**To do:** Go through the lines below. Copy those with "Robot".

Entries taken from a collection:
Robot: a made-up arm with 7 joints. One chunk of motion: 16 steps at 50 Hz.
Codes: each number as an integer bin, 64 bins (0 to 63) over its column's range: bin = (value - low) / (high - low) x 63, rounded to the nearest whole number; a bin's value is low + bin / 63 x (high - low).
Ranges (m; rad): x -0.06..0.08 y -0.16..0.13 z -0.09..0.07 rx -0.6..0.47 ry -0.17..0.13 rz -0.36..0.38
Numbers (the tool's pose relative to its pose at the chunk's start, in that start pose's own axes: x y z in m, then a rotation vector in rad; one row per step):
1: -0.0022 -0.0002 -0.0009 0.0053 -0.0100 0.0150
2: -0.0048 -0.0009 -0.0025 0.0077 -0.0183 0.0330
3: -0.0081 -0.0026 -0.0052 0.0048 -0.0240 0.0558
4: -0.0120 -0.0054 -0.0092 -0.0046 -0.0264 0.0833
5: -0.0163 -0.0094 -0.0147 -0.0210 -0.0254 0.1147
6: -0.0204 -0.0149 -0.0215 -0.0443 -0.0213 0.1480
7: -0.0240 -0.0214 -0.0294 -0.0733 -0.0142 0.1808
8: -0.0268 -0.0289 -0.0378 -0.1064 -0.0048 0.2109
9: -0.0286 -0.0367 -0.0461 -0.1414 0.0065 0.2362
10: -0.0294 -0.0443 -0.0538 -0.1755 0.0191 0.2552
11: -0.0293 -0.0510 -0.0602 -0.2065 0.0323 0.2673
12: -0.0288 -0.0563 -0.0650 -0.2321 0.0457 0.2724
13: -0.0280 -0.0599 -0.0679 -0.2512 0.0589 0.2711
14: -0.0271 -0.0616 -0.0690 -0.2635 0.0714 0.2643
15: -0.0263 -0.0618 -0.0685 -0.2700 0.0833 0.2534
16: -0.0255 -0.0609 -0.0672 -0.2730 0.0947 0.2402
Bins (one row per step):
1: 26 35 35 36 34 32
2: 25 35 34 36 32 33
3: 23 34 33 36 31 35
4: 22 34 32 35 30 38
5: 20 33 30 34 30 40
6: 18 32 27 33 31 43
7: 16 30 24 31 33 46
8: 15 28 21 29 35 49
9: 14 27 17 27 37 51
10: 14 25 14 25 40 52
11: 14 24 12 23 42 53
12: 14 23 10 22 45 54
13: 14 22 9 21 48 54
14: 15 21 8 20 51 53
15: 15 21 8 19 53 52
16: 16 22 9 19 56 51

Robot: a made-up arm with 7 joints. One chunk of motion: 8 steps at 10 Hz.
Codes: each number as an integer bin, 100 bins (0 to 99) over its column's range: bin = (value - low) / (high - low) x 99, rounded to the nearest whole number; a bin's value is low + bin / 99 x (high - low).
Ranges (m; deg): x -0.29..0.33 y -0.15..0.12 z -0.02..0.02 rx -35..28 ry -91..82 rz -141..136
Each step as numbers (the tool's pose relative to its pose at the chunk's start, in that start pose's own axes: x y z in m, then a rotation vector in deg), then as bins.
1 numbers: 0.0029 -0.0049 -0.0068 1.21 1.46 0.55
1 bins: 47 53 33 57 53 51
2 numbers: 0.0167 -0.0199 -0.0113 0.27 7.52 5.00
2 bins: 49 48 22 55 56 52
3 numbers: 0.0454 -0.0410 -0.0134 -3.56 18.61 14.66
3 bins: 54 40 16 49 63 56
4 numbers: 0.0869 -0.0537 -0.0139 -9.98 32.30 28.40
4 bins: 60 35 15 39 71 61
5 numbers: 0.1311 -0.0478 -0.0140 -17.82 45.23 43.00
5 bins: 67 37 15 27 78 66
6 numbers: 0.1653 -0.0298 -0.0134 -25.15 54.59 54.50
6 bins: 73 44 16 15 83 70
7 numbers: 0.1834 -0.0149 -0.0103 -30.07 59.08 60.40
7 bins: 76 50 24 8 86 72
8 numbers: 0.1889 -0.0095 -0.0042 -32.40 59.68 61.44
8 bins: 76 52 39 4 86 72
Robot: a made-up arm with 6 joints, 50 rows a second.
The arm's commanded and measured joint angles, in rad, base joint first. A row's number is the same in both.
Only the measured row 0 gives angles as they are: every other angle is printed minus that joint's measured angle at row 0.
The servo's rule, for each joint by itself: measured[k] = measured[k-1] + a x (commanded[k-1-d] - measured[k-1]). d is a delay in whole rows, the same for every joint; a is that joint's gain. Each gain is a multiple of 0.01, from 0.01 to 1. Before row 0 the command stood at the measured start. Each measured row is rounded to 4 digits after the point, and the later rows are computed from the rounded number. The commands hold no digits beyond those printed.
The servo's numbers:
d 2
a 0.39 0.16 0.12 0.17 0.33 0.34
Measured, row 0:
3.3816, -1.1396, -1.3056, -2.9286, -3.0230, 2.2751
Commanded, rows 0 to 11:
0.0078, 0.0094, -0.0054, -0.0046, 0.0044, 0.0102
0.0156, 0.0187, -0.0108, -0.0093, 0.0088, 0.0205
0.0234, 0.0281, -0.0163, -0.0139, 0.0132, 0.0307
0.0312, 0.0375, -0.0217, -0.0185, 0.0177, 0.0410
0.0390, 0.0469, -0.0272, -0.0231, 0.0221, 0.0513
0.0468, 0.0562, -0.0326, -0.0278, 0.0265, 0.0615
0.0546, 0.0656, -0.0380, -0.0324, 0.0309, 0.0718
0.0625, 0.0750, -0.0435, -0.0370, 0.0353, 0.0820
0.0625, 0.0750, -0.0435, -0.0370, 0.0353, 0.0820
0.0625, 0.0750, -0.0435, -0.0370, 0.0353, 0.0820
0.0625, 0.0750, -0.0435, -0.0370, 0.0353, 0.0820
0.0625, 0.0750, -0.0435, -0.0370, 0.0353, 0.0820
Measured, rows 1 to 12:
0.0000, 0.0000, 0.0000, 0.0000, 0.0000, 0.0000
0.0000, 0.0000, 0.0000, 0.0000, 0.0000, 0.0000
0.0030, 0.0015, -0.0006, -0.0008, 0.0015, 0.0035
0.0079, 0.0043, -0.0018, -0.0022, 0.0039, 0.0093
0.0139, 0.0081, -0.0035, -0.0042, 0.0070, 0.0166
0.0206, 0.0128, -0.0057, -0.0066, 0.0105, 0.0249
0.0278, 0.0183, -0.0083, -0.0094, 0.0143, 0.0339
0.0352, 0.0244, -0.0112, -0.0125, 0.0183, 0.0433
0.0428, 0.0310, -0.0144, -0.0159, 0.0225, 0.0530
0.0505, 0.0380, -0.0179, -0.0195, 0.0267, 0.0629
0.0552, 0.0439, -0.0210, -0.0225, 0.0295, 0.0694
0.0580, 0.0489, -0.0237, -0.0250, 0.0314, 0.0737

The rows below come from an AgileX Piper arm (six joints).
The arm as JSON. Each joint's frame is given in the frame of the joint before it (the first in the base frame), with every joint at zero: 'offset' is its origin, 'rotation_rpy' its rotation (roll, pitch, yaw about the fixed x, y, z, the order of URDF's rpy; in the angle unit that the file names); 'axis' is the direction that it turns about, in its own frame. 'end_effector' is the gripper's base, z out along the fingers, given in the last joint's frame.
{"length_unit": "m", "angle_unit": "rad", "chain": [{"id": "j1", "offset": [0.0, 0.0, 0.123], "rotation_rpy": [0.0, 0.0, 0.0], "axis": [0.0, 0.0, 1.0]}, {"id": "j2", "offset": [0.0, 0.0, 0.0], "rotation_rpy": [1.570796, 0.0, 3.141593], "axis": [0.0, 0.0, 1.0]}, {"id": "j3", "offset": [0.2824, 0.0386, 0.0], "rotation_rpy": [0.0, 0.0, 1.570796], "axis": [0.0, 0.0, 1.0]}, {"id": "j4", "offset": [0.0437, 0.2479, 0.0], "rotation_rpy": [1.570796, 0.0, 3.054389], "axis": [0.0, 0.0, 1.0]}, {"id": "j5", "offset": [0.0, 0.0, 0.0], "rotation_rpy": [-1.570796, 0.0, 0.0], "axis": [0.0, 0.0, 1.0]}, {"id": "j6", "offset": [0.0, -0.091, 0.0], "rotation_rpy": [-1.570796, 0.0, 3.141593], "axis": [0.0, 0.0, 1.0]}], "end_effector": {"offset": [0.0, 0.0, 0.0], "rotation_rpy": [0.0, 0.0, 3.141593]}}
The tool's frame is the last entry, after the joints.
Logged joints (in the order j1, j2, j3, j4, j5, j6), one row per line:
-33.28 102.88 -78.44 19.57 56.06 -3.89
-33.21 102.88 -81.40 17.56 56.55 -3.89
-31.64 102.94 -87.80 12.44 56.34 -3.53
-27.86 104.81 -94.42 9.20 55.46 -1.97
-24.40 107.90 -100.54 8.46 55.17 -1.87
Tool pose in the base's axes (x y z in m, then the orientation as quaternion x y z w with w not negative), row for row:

**Solution to this task:**
Robot: a made-up arm with 7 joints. One chunk of motion: 16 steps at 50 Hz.
Robot: a made-up arm with 7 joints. One chunk of motion: 8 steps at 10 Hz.
Robot: a made-up arm with 6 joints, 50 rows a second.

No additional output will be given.